PROBLEM TO SOLVE
The data should be printed again, exactly.

DATA RECORDS
──────
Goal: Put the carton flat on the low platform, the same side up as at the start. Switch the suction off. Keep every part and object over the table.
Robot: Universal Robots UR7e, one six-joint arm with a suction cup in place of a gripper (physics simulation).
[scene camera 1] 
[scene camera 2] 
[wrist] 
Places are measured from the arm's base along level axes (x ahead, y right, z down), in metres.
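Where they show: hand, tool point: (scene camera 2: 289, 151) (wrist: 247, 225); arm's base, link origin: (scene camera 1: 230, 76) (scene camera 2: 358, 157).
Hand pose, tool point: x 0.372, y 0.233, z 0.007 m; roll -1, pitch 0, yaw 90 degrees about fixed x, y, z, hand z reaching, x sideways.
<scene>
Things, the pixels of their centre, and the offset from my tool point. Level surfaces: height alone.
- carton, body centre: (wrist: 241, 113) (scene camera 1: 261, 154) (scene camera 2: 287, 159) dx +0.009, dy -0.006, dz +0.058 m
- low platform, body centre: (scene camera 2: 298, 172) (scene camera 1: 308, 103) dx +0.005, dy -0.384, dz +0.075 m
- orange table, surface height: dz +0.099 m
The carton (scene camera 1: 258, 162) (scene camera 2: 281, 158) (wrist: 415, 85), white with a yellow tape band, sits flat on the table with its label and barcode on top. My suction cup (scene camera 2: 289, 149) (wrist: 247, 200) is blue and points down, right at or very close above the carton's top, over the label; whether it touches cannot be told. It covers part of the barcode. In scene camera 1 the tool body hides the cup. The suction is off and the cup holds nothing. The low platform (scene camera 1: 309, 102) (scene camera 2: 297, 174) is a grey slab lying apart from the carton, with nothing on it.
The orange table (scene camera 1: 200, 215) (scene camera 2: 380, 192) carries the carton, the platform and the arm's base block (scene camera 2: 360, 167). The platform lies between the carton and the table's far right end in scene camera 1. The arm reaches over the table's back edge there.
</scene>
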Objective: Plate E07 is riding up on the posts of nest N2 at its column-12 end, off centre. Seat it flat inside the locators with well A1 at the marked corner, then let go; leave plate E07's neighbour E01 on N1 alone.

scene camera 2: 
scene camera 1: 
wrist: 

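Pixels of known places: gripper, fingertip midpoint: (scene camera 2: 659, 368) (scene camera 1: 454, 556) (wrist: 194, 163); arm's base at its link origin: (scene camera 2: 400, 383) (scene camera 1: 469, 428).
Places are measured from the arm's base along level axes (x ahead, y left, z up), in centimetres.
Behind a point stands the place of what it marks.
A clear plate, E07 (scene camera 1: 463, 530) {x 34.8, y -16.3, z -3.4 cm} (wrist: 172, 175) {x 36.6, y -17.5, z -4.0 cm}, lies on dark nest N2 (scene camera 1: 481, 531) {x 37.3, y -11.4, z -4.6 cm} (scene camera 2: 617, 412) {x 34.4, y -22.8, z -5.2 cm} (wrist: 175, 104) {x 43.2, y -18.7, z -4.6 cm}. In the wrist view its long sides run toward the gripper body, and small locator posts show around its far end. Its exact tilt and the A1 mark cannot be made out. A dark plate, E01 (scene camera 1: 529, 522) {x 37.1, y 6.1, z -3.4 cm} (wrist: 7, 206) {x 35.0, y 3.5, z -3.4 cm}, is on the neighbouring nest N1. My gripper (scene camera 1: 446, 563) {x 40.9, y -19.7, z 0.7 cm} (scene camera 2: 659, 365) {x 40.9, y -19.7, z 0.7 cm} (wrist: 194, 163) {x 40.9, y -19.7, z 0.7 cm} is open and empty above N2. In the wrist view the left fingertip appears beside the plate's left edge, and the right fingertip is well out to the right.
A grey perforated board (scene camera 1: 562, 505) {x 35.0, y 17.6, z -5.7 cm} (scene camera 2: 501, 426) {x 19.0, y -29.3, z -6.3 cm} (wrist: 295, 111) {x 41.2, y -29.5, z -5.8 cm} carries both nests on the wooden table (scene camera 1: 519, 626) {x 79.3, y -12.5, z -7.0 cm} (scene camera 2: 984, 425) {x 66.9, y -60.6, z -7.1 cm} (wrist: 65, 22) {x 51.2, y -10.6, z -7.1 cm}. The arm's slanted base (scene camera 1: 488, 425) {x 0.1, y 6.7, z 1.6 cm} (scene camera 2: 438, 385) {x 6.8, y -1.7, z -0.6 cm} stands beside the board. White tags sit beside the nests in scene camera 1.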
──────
TASK SOLUTION
Goal: Put the carton flat on the low platform, the same side up as at the start. Switch the suction off. Keep every part and object over the table.
Robot: Universal Robots UR7e, one six-joint arm with a suction cup in place of a gripper (physics simulation).
[scene camera 1] 
[scene camera 2] 
[wrist] 
Places are measured from the arm's base along level axes (x ahead, y right, z down), in metres.
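Where they show: hand, tool point: (scene camera 2: 289, 151) (wrist: 247, 225); arm's base, link origin: (scene camera 1: 230, 76) (scene camera 2: 358, 157).
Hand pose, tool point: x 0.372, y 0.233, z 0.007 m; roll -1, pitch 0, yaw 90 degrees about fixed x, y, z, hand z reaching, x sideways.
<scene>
Things, the pixels of their centre, and the offset from my tool point. Level surfaces: height alone.
- carton, body centre: (wrist: 241, 113) (scene camera 1: 261, 154) (scene camera 2: 287, 159) dx +0.009, dy -0.006, dz +0.058 m
- low platform, body centre: (scene camera 2: 298, 172) (scene camera 1: 308, 103) dx +0.005, dy -0.384, dz +0.075 m
- orange table, surface height: dz +0.099 m
The carton (scene camera 1: 258, 162) (scene camera 2: 281, 158) (wrist: 415, 85), white with a yellow tape band, sits flat on the table with its label and barcode on top. My suction cup (scene camera 2: 289, 149) (wrist: 247, 200) is blue and points down, right at or very close above the carton's top, over the label; whether it touches cannot be told. It covers part of the barcode. In scene camera 1 the tool body hides the cup. The suction is off and the cup holds nothing. The low platform (scene camera 1: 309, 102) (scene camera 2: 297, 174) is a grey slab lying apart from the carton, with nothing on it.
The orange table (scene camera 1: 200, 215) (scene camera 2: 380, 192) carries the carton, the platform and the arm's base block (scene camera 2: 360, 167). The platform lies between the carton and the table's far right end in scene camera 1. The arm reaches over the table's back edge there.
</scene>
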Objective: Plate E07 is riding up on the posts of nest N2 at its column-12 end, off centre. Seat it flat inside the locators with well A1 at the marked corner, then let go; leave plate E07's neighbour E01 on N1 alone.

scene camera 2: 
scene camera 1: 
wrist: 

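Pixels of known places: gripper, fingertip midpoint: (scene camera 2: 659, 368) (scene camera 1: 454, 556) (wrist: 194, 163); arm's base at its link origin: (scene camera 2: 400, 383) (scene camera 1: 469, 428).
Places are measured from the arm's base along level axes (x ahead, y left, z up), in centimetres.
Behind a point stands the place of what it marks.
A clear plate, E07 (scene camera 1: 463, 530) {x 34.8, y -16.3, z -3.4 cm} (wrist: 172, 175) {x 36.6, y -17.5, z -4.0 cm}, lies on dark nest N2 (scene camera 1: 481, 531) {x 37.3, y -11.4, z -4.6 cm} (scene camera 2: 617, 412) {x 34.4, y -22.8, z -5.2 cm} (wrist: 175, 104) {x 43.2, y -18.7, z -4.6 cm}. In the wrist view its long sides run toward the gripper body, and small locator posts show around its far end. Its exact tilt and the A1 mark cannot be made out. A dark plate, E01 (scene camera 1: 529, 522) {x 37.1, y 6.1, z -3.4 cm} (wrist: 7, 206) {x 35.0, y 3.5, z -3.4 cm}, is on the neighbouring nest N1. My gripper (scene camera 1: 446, 563) {x 40.9, y -19.7, z 0.7 cm} (scene camera 2: 659, 365) {x 40.9, y -19.7, z 0.7 cm} (wrist: 194, 163) {x 40.9, y -19.7, z 0.7 cm} is open and empty above N2. In the wrist view the left fingertip appears beside the plate's left edge, and the right fingertip is well out to the right.
A grey perforated board (scene camera 1: 562, 505) {x 35.0, y 17.6, z -5.7 cm} (scene camera 2: 501, 426) {x 19.0, y -29.3, z -6.3 cm} (wrist: 295, 111) {x 41.2, y -29.5, z -5.8 cm} carries both nests on the wooden table (scene camera 1: 519, 626) {x 79.3, y -12.5, z -7.0 cm} (scene camera 2: 984, 425) {x 66.9, y -60.6, z -7.1 cm} (wrist: 65, 22) {x 51.2, y -10.6, z -7.1 cm}. The arm's slanted base (scene camera 1: 488, 425) {x 0.1, y 6.7, z 1.6 cm} (scene camera 2: 438, 385) {x 6.8, y -1.7, z -0.6 cm} stands beside the board. White tags sit beside the nests in scene camera 1.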

This answer has been written out in full.